I like these because they are bigger bookshelf size speakers. They have a lower frequency range than most others.
Each of these is shaped differently than the other so you can choose based on what physically fits best. The L830 is narrower but very deep. The L820 is very shallow but wide.


----------



## tesseract (Aug 9, 2010)

yosturm said:


> I was initially looking into some old B&W but a google search did confirm that they had electolytic capacitors, so I have stopped looking into old B&W speakers. Of course, I am sure that there is someone here who will attest that their old speakers are just fine.


I have many family and friends that have purchased used B&W's, every single one is happy with them. All of mine have been purchased used, too. They are a good value if somebody else takes the first retail hit. :spend: They last a long time, too, and I am not exactly nice to mine. :hsd:

I had a pair of B&W DM601's from the 90's that had electrolytics. Partially because of this reason, I stepped up to the 602S3's. I am pretty sure the S2 series is also a safe buy, no electrolytics. You might want to check on this, though.

As GranteedEV pointed out, BSC will come into play if you plan on having the speakers a considerable distance from the wall. Mine are 2 ft. from the front wall, my f3 is 31.5hz without the subs.


----------



## tesseract (Aug 9, 2010)

B&W 601S2 crossover picture. All good, no electrolytics.


----------



## yosturm (Apr 10, 2011)

Thanks for all of the outstanding replies.

I have seen a few deals around. A new pair of Focal 705V's for $350. A new pair of PSB Imagine B's for $650, or a used pair of Paradigm Studio 60 v2 for $600.

Jack,

Out of my price range for now, but what do you think of the Martin Logan Source, the cheapest of the electrostatic towers. I have seen it new for as low as $1300 a pair.


----------



## bambino (Feb 21, 2010)

I think the value is very good for the Source and think they would make an exellent starter speaker if not a keeper speaker, i have been eyeballing them myself. Jack has the best knowledge of electrostats that i know of so i look forward to his reply.:T


----------



## Jungle Jack (Jul 28, 2009)

yosturm said:


> Thanks for all of the outstanding replies.
> 
> I have seen a few deals around. A new pair of Focal 705V's for $350. A new pair of PSB Imagine B's for $650, or a used pair of Paradigm Studio 60 v2 for $600.
> 
> ...


Hello,
The Sources would do nicely. It truly is a very nice Speaker.
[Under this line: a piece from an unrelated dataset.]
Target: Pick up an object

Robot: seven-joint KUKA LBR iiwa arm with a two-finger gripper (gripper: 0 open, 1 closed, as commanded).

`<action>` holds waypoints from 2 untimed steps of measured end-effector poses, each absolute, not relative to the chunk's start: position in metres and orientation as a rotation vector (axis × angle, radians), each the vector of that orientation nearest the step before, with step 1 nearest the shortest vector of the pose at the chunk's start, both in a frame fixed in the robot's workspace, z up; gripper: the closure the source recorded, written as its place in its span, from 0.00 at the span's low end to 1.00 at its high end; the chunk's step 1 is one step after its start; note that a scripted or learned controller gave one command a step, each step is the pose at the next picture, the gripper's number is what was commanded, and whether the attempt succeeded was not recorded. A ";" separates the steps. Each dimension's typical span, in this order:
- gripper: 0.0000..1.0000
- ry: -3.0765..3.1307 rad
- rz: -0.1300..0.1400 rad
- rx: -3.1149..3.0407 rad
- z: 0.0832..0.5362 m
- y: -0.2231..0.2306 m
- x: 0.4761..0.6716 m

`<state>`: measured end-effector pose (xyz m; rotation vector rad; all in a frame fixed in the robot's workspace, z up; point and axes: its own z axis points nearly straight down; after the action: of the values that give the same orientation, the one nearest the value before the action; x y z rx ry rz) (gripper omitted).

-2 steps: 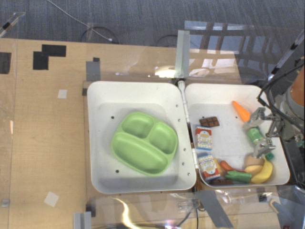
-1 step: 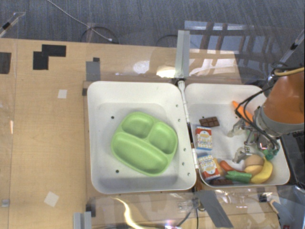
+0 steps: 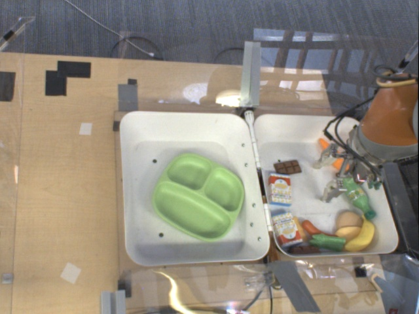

The big advantage to the EM-ESL is that it uses the Xstat Panel and Airframe Aluminum Frame of the much more expensive ESL Series on up. 

I realize the EM is more than you were looking to spend, but it is such a special speaker at an amazing price for what it is. I think the EM's release has had to do with Source prices going down.
Cheers,
JJ


----------



## Tonto (Jun 30, 2007)

Newt Gingrich  !

Sorry, couldn't help myself :rofl: !


----------



## Tonto (Jun 30, 2007)

Even if you don't 2 subs, at least wire for the second on so you can add it latter if you want. Not that any of us are never satisfied :whistling:.


----------



## morik (Mar 15, 2011)

yosturm said:


> Thanks for all of the outstanding replies.
> 
> I have seen a few deals around. A new pair of Focal 705V's for $350. A new pair of PSB Imagine B's for $650, or a used pair of Paradigm Studio 60 v2 for $600.
> 
> ...


If you are willing to go with towers, I can recommend a pair of Mirage OMD-15s, which you should be able to get for about $1000 from vanns.

I am running 2 OMD-15s as my mains in a 7.1 system. When I listen to music I do so in stereo mode, and I gotta say, these are really good speakers for the price. Fantastic sound IMO. (I cross the towers at 80 and have 2 really nice subs, but the towers also sound fantastic crossed at 60, and Audyssey suggests 40hz)


----------